Zare, which provides services helping websites to stay online, counted photo-sharing site Imgspice as one if its customers last month.
Imgspice is reportedly ‘notorious’ for hosting child sex-abuse material – more than 2,500 incidents of confirmed child sex-abuse content was found on the site last year, according to IWF.
After being contacted by the IWF about Imgspice’s activities, Zare severed its ties with the website – but the IWF has argued that internet-hosting companies need to do better to vet their customers.
In a statement, Zare’s parent company Hydra Communications told the BBC: ‘The Internet Watch Foundation (IWF) brought this to our attention on 1 June, whereupon the service and account were immediately terminated.’
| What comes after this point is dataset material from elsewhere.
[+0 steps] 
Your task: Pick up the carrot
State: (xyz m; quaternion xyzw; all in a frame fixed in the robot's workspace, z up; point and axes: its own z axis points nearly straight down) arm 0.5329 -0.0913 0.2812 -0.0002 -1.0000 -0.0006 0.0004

‘Hydra Communications fully supports the IWF and we will continue to provide our complete cooperation, working together with the charity, the wider industry, and the police towards a safer internet.’
Imgspice is a repeat offender when it comes to hosting child-abuse content.
This year, investigators have already found 1,500 web pages containing child sex-abuse, mostly of 11 to 13-year old girls, on the Seychelles-based website.
If an uploader’s content is popular enough on the site, advertising money can be rewarded to the user, allowing paedophiles to profit from their abuse.
‘At the root of all this, someone, somewhere is profiting financially from the rape and sexual abuse of children,’ said IWF chief executive Susie Hargreaves.
‘This is what is at the core of this.
‘If you have a business hosting content, you need to make sure that you are not facilitating the spread of images and videos of this abuse.
‘It’s as simple as that.
‘Companies need to be far more proactive in keeping their servers clear of this material.’
By providing its services to Imgspice, which involve hosting a website’s files and serving them to users online, Zare has been criticised in facilitating the abuse-for-profit pipeline.
Imgspice is reportedly ‘notorious’ for its use by predators, according to the IWF.
While Imgspice haven’t denied the volume of child abuse content on the site, the company have said the volume of abusive content could have been from a jealous rival trying to damage its reputation.
The UK has previously been found to host 0.1% of the world’s global child sex-abuse material.